Polygon Triangulation

x-monotonicity

A polygon is said to be x-monotone if for any given vertical line on the plane, that polygon is intersected by that line at most twice. Fun fact: since monotonicity is defined with respect to a given axis, note that the example provided below is not y-monotone. If we were to run the algorithm from, for example, top-to-bottom instead of left-to-right, we would require a y-monotone polygon.

As stated previously, this is a two phase algorithm. The second phase of the algorithm requires monotone polygons as input, so in the first phase we break down an arbitrary closed polygon into monotone polygons.

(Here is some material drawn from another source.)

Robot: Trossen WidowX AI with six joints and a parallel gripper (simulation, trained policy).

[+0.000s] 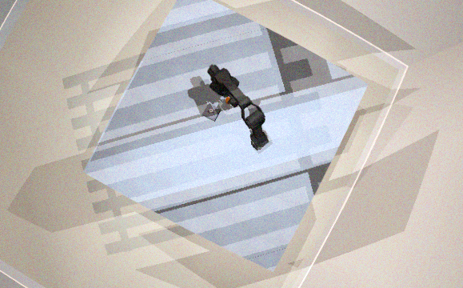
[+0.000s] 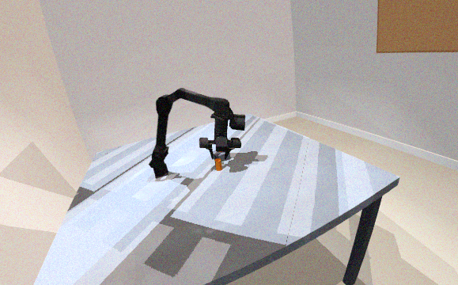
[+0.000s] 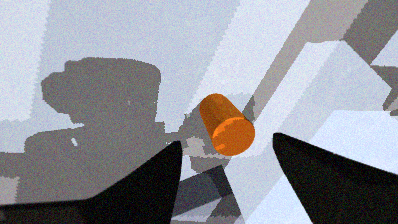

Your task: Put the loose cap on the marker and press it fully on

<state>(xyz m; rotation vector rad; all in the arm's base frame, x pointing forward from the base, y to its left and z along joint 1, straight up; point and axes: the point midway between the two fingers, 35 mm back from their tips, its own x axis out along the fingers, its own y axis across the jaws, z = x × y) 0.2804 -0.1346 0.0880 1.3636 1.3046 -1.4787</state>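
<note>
Now: gripper tip 30 mm above the orange cap and 10 mm past it. Round my gripper tip: holder block (100 mm to the left, 40 mm below, 40 mm ahead).
</note>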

The process for doing this is by using a sweep-line algorithm with one event per polygon vertex. We literally sweep across the polygon and any time we "bump into" a vertex, we process the event at that vertex.

Vertex Types for Event Processing

Split: Vertex is the left endpoint of both of its incident edges, and its interior angle is greater than π
Merge: Vertex is the right endpoint of both of its incident edges, and its interior angle is greater than π
Start: Vertex is the left endpoint of both of its incident edges, and its interior angle is less than π
End: Vertex is the right endpoint of both of its incident edges, and its interior angle is less than π
Upper: Given a counter-clockwise orientation, the vertex is the right endpoint of its "next" edge and the left endpoint of its "previous" edge
Lower: Given a counter-clockwise orientation, the vertex is the right endpoint of its "previous" edge and the left endpoint of its "next" edge

image source: David Mount's Lecture Notes for Computational Geometry

Monotone Polygon Subdivision Algorithm

First, we define Fix-up(v,e) as follows: if helper(e) is a merge vertex, add a diagonal from v to helper(e).

Recall too that the event vertices are in a list sorted by x-coordinate.

For each event vertex, v:

If v is a split vertex: let e be the edge on the sweep-line immediately above v and add a diagonal connecting v to helper(e). Let e’ be the v’s lower incident edge. Make v the helper of both e and e’. Add v’s incident edges to the sweep-line status.
If v is a merge vertex: delete its incident edges from the sweep-line status. Let e be the edge now lying immediately above v on the sweep-line. Let e’ be v’s lower incident edge. Fix-up(v,e) and Fix-up(v,e’). Make v the helper of e. *
If v is an end vertex: delete its adjacent edges from the sweep-line status. Let e be v’s upper incident edge. Fix-up(v,e).
If v is an upper vertex: let e be v’s left incident edge. Fix-up(v,e). Delete e from the sweep-line status and add v’s right incident edge. Make v the helper of its right incident edge.
If v is a lower vertex: let e be the edge above v on the sweep-line status. Fix-up(v,e). Delete v’s left incident edge from the sweep-line status and add v’s right incident edge. Make v the helper of its right incident edge.

* This detail was missing from the algorithm source, but is crucial for the algorithm to function correctly
Algorithm source: David Mount's Lecture Notes for Computational Geometry.

Event Types for Polygon Triangulation

Now that we have subdivided our polygon into monotone polygons, we can use the next phase of the algorithm to triangulate each polygon individually! Much like with our previous sweep-line algorithm, there is only one event per polygon vertex, and they are sorted from left-to-right by x-coordinate. The event type for this algorithm is a little simpler, but like the previous algorithm corresponds to the vertex's location on the polygon:

The leftmost vertex (there can only be one!)
The rightmost vertex (again, only one!)
An upper-chain vertex
A lower-chain vertex

Monotone Polygon Triangulation

A given vertex on a monotone polygonal curve is said to be a "reflex" vertex if its interior angle is greater than π.

For each vertex following the leftmost vertex, let v_i be that vertex and let v_i-1 be the vertex associated with the previous event. We maintain a stack uf untriangulated vertices.

If v_i and v_i-1 lie on opposite chains, we add diagonals between v_i and the untriangulated vertices on the opposing stack.
If v_i and v_i-1 lie on the same chain, there are two cases:
- If v_i-1 is a reflex vertex, that means that none of the prior vertices on the reflex chain are visible to v_i, so we simply add v_i to the chain.
- If v_i-1 is a non-reflex vertex, we pop vertices off the reflex chain that are visible to v_i-1, adding diagonals between v_i-1 and each of those vertices, leaving the last remaining visible vertex on the chain.